▸ **YOUR GOAL**
A single figure is wanted: the count of lines below containing the string "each".

------------------------------

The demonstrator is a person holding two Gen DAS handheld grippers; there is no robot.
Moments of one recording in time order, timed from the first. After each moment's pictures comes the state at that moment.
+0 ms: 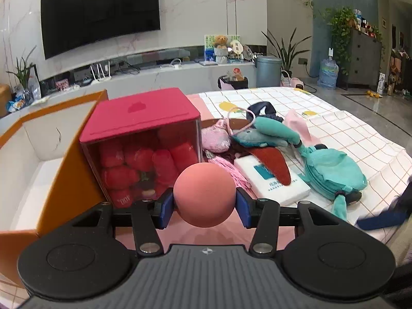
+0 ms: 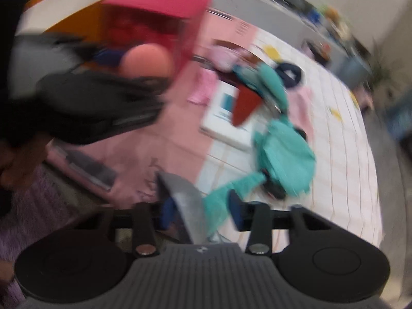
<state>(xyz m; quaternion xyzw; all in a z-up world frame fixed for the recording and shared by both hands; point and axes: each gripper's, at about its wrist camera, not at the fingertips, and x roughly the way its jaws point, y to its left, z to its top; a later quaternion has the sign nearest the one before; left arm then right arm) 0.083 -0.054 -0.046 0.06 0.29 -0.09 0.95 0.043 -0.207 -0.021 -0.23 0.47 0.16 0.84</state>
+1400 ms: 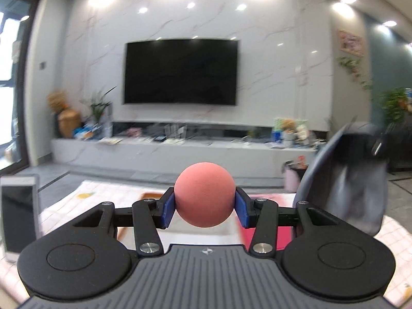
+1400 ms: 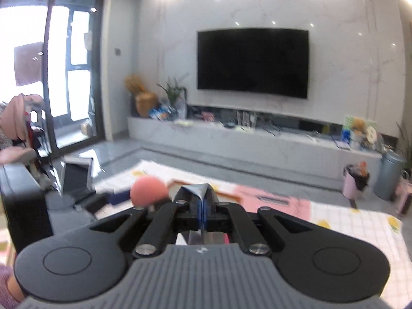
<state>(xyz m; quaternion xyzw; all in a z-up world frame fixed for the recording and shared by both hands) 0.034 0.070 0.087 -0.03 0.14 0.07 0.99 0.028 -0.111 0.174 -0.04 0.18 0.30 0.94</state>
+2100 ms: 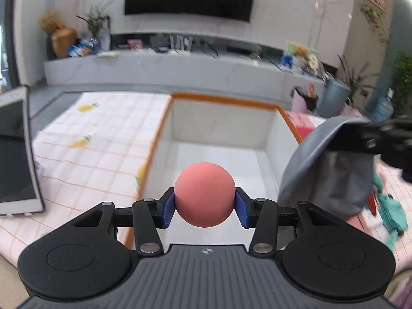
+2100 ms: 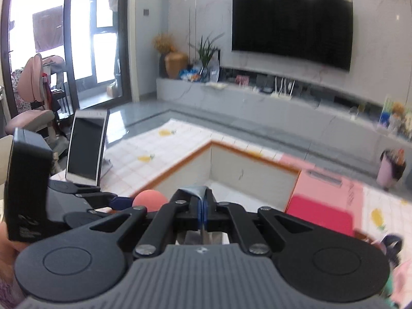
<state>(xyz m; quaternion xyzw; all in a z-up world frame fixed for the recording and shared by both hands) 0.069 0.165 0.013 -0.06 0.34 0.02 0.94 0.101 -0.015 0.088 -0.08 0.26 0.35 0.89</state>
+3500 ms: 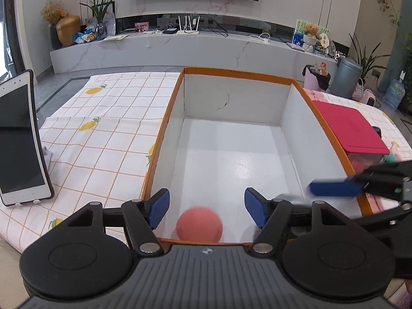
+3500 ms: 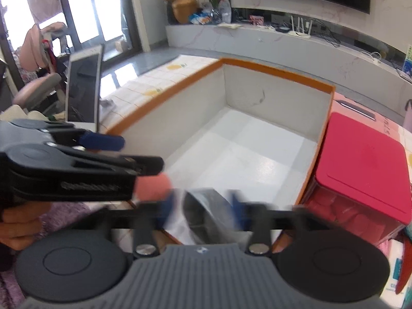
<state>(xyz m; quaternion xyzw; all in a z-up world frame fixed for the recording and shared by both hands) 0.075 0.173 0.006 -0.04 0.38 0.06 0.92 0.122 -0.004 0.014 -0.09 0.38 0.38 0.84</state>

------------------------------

▸ **TASK RESULT**
2